Le Parlement français a adopté définitivement mardi, par un ultime vote du Sénat, la réforme de l’aide française au développement qui crée un dispositif de restitution aux populations des avoirs saisis dans les affaires dites de « biens mal acquis » par des dirigeants étrangers.
Ce projet de loi concrétise l’engagement du président Emmanuel Macron de porter l’aide publique au développement (APD) à 0,55% du revenu national brut (RNB) à la fin du quinquennat, en 2022. « C’est un texte essentiel pour l’avenir de notre diplomatie« , a souligné le ministre français des Affaires étrangères, Jean-Yves Le Drian, vantant « une loi à la fois stratégique et humaniste ».
Il permet, en outre, de doter la France d’un mécanisme de restitution aux populations concernées des recettes provenant de la confiscation par la justice française de « biens mal acquis », réclamé par les ONG depuis près de 15 ans. Les « biens mal acquis » désignent des avoirs et biens publics détournés par des dirigeants étrangers ou leurs proches à des fins personnelles : biens immobiliers luxueux, voitures, montres, comptes en banque…
« Ce dispositif constitue un moyen très concret pour lutter contre les ravages de la corruption et de la prévarication », a souligné M. Le Drian.
Le texte prévoit que soient « restituées, au plus près de la population de l’État étranger concerné », les « recettes provenant de biens confisqués aux personnes définitivement condamnées pour blanchiment, recel… », au lieu d’être absorbées dans le budget de l’Etat français.

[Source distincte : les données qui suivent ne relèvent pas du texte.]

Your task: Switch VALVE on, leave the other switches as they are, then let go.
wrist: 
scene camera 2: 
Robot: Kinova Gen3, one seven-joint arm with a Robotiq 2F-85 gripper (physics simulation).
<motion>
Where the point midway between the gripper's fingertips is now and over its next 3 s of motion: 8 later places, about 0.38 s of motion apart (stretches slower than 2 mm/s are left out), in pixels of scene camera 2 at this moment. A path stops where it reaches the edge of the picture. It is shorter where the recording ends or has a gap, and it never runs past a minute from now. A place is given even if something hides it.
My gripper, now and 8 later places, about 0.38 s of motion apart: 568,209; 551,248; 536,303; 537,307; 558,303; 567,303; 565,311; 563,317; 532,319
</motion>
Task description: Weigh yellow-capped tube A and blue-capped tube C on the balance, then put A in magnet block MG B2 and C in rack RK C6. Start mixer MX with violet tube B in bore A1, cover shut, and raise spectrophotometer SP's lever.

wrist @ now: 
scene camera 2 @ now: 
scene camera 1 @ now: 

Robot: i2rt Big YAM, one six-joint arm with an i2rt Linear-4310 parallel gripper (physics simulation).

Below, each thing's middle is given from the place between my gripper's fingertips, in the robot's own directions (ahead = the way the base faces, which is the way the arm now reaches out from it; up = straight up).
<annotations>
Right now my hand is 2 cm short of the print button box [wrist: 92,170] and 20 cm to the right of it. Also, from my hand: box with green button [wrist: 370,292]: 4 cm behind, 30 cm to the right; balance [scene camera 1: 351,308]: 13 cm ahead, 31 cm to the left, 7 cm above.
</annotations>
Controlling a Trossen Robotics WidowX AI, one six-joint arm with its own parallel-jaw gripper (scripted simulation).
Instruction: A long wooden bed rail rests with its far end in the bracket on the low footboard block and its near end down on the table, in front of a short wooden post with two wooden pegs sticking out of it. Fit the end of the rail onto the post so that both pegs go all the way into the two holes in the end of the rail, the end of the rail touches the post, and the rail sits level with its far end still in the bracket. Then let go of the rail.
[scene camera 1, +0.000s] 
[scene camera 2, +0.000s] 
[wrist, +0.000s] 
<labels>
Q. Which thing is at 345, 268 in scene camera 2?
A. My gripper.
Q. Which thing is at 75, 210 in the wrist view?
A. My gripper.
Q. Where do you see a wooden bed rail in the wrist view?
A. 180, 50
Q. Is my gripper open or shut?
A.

En pratique, une ligne budgétaire spécifique, abondée par la revente des biens, est attendue dans le budget français sous la responsabilité du ministère des Affaires étrangères. Elle doit financer des « actions de coopération et de développement », au « cas par cas » dans les pays concernés, en matière de santé, éducation, égalité femmes-hommes…

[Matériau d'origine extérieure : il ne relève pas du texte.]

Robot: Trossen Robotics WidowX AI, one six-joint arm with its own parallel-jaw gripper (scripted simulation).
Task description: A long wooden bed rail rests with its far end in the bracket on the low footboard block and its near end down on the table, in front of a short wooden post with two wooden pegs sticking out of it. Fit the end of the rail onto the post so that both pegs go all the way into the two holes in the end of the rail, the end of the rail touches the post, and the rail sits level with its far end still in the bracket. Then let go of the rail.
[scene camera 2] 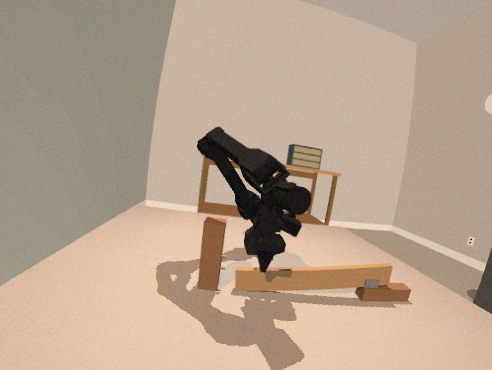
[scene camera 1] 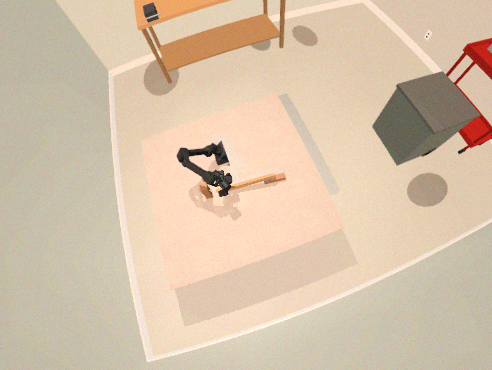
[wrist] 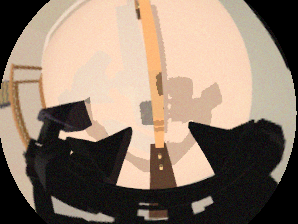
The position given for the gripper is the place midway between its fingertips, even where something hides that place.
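You've got the gripper (scene camera 2: 261, 263) in the picture, and it's open and holding nothing; that same gripper (wrist: 160, 127) can be seen as well. There's a wooden bed rail (scene camera 2: 328, 277) there too, along with an upright wooden post (scene camera 2: 212, 246).
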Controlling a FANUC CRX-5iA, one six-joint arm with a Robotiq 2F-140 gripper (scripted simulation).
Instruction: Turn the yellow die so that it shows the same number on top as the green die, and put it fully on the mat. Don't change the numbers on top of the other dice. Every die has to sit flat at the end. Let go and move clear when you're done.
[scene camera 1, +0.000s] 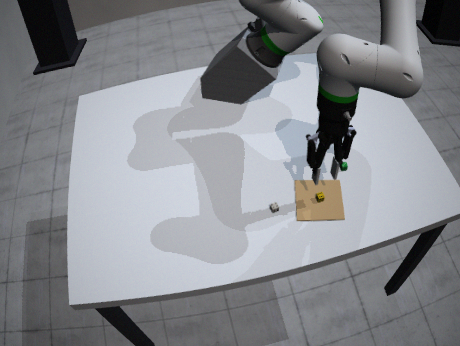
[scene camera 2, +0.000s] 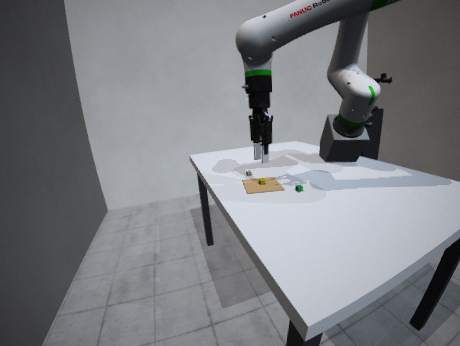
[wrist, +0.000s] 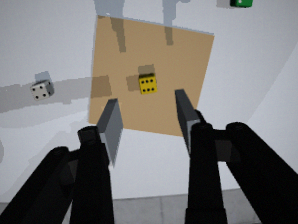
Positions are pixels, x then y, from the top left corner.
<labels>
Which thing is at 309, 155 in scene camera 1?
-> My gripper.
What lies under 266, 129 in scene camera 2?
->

Le premier cas concret devrait être celui de la Guinée équatoriale, si un arrêt de la Cour de cassation attendu le 28 juillet confirme la condamnation du vice-président Teodorin Obiang et la confiscation de ses biens en France. Le fils du président de Guinée équatoriale a été condamné en appel le 10 février 2020 à trois ans de prison avec sursis, 30 millions d’euros d’amendes et des confiscations.
– « Avancée historique » –
Les restitutions devront articuler respect de la « souveraineté » des Etats concernés et inclusion de la société civile pour éviter que l’argent ne reparte dans des circuits de corruption. La mission s’annonce délicate en Guinée équatoriale, dirigée depuis bientôt 42 ans par Teodoro Obiang Nguema. « C’est un cas d’école », reconnaît Jean-Pierre Sueur, qui a œuvré très activement pour l’adoption du dispositif et salue « une avancée historique ».

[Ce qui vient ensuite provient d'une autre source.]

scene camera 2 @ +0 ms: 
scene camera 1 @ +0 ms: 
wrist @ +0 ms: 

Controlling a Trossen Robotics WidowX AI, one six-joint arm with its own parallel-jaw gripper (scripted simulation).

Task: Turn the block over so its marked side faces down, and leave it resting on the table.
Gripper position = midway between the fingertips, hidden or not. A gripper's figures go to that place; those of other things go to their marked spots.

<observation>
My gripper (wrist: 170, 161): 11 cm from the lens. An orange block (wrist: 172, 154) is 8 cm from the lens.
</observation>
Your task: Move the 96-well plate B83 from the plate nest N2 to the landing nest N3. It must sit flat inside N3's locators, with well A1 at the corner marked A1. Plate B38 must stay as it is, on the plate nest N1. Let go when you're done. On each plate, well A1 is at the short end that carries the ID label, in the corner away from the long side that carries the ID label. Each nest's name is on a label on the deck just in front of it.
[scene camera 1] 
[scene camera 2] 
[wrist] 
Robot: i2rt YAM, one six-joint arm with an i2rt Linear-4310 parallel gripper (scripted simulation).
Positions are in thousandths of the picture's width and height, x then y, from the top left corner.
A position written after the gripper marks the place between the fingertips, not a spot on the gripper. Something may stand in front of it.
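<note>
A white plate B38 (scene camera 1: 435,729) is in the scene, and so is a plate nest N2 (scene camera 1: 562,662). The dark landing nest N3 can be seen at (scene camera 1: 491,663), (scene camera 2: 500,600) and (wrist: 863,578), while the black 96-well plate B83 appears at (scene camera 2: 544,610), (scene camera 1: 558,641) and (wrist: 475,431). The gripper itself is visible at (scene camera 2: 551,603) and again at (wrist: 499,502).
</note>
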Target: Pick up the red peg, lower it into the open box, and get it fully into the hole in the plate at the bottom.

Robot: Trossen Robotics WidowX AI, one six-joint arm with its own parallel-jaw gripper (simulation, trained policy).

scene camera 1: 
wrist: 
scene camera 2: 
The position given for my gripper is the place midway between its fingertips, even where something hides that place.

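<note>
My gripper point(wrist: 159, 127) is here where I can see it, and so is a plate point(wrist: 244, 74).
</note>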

Le Sénat à majorité de droite avait adopté en première lecture, en mai 2019, une proposition de loi du sénateur socialiste qui posait le principe d’une restitution aux populations victimes de l’argent « confisqué » par la justice française dans des affaires de corruption internationale. Mais le gouvernement avait alors souhaité attendre la remise d’un rapport sur la question.
« Je resterai vigilant quant aux modalités pratiques afin que les sommes restituées ne soient pas confondues avec le budget de l’aide publique au développement », a indiqué M. Sueur.
L’organisation Transparency International France salue elle aussi une « avancée considérable, après 14 ans de procédures et de plaidoyer de la part des ONG ».
Plus globalement, le projet de loi redéfinit la « doctrine française » de l’aide publique au développement. Il fixe 19 pays prioritaires, Haïti et 18 pays d’Afrique subsaharienne, et prône une politique de dons plutôt que de prêts.
Le texte indique en outre que la France « s’efforcera » en 2025 de consacrer 0,7% de son RNB à l’APD, un objectif martelé depuis les années 1970 par la communauté internationale et devenu un vieux totem de l’aide au développement.